Everything hinges on Frank Money making it back across the country, from west to east, before his younger sister, Cee, succumbs to the effects of strange experiments performed on her by a doctor recklessly trying to develop better gynecological (and abortion) instruments.
The joke, of course, is that Frank Money never has any money, so his trip isn't easy. It becomes a brutal excursion through an America that abused African-Americans often and without end. There's anger driving these incidents and scenes, but it doesn't need to comment on itself: who wouldn't be angry that this is our history?
This, indeed, is where Morrison does her best work as a novelist/historian: putting the facts into narrative flesh and letting them speak for themselves.

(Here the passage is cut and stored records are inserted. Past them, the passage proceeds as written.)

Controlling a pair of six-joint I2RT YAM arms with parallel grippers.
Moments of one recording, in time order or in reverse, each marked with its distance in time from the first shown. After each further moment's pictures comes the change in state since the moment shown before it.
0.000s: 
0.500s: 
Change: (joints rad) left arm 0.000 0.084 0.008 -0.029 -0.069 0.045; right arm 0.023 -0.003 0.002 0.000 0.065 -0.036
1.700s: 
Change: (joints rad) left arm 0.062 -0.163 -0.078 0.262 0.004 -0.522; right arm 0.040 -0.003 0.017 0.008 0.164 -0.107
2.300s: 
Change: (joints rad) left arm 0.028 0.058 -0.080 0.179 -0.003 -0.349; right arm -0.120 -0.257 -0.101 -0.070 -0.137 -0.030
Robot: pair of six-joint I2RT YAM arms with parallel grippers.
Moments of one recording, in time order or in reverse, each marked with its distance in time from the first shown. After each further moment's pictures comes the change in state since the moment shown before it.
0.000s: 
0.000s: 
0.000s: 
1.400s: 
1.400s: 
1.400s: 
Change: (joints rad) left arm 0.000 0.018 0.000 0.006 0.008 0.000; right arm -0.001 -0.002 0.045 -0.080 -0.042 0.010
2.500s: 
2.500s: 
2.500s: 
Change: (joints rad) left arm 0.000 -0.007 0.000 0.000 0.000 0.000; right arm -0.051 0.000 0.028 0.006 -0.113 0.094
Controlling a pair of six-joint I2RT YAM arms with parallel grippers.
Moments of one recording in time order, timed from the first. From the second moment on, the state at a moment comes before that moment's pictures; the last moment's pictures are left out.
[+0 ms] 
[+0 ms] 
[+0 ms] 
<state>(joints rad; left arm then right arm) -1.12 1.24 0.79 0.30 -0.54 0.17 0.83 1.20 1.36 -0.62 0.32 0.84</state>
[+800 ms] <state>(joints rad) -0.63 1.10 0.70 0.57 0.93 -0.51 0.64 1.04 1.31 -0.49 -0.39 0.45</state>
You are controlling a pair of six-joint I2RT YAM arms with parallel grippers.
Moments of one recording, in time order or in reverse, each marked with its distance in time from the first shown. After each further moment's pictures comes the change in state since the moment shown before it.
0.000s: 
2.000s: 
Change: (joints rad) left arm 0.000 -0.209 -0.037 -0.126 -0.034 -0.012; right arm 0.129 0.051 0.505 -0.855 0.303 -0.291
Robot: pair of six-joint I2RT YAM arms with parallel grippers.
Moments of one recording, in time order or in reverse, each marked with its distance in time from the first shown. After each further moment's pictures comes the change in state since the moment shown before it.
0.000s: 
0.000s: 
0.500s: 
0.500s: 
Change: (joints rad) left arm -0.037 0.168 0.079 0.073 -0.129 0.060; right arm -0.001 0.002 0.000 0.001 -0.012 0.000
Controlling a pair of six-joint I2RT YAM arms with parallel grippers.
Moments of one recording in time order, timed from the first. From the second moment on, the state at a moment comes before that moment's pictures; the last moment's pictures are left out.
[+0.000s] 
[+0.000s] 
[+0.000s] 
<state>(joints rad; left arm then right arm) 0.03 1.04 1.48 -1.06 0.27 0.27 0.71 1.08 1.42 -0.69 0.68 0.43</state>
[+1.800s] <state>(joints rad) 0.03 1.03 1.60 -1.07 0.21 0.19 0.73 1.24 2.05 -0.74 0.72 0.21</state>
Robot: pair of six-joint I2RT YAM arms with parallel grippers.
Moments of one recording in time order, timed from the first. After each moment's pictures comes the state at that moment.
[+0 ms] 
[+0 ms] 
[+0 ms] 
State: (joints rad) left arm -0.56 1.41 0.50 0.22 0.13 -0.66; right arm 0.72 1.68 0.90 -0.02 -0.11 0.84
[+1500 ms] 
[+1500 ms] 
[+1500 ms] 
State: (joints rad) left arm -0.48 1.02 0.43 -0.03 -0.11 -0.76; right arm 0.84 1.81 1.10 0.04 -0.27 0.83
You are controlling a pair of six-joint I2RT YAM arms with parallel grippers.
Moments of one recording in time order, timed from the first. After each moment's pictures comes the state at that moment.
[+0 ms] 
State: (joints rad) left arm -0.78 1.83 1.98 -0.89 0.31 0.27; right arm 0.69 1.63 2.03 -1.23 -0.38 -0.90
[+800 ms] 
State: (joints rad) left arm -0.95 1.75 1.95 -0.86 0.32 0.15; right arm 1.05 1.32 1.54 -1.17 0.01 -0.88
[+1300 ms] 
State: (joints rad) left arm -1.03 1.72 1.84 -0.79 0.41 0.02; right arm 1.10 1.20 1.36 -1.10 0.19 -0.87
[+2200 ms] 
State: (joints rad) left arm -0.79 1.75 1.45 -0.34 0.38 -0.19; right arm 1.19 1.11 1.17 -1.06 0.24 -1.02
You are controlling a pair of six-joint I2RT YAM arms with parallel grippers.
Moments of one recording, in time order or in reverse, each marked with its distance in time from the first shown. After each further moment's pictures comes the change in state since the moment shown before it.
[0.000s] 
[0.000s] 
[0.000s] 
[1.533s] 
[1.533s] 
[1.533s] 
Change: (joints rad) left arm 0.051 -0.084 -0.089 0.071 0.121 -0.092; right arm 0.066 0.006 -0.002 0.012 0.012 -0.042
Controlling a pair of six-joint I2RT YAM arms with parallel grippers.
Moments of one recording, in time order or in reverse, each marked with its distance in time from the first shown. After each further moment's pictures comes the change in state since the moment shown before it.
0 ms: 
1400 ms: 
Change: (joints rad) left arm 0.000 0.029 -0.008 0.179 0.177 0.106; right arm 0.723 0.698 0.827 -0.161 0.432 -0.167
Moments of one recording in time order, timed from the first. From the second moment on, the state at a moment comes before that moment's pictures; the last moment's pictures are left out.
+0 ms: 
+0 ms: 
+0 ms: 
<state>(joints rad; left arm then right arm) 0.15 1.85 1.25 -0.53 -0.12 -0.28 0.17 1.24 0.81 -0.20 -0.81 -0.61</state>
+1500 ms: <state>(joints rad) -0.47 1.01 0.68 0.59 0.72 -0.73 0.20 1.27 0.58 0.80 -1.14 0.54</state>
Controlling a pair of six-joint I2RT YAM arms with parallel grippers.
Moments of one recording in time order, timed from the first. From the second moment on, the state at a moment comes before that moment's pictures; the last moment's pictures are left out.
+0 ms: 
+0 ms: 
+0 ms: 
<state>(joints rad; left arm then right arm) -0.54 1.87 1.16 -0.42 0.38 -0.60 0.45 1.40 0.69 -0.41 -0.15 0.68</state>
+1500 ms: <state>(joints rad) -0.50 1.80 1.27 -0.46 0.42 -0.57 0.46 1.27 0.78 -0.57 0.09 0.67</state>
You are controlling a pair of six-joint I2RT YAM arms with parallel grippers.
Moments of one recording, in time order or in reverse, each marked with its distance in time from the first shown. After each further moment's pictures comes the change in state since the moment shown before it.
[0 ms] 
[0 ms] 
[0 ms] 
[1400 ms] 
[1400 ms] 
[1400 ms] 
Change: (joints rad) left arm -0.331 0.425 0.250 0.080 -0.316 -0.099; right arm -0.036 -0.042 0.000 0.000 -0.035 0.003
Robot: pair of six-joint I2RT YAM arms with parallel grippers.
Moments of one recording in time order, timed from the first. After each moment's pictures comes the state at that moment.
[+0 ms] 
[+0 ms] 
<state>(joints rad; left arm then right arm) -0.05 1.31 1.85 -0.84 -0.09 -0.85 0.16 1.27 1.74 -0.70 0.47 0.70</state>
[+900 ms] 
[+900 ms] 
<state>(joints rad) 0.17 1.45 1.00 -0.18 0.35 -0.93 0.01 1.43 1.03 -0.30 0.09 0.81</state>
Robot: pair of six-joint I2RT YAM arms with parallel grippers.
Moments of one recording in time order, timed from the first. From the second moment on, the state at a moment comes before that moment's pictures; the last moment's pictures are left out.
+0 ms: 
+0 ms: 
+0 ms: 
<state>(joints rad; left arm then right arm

You can't eat here, you can't walk here, you can't live here, you can't be safe, you'd better learn to be sorry 'cause that's how it's going to be for you from beginning to end.
And yet in between, in the Georgia settlement called Lotus, a scattering of shacks and unpaved roads back off the highway, some real people lived when Frank and Cee were children and continue to care for them when they are reunited as adults. This full-circle approach is basically the novel's form--Frank and Cee coming back to where they began, at least having each other and a handful of equally abused neighbors willing to give them a hand, nurse them, acknowledge their humanity.
Morrison writes so quietly and fluently about people who deserve better than they get that it is difficult to imagine a reader who wouldn't enjoy and appreciate Home.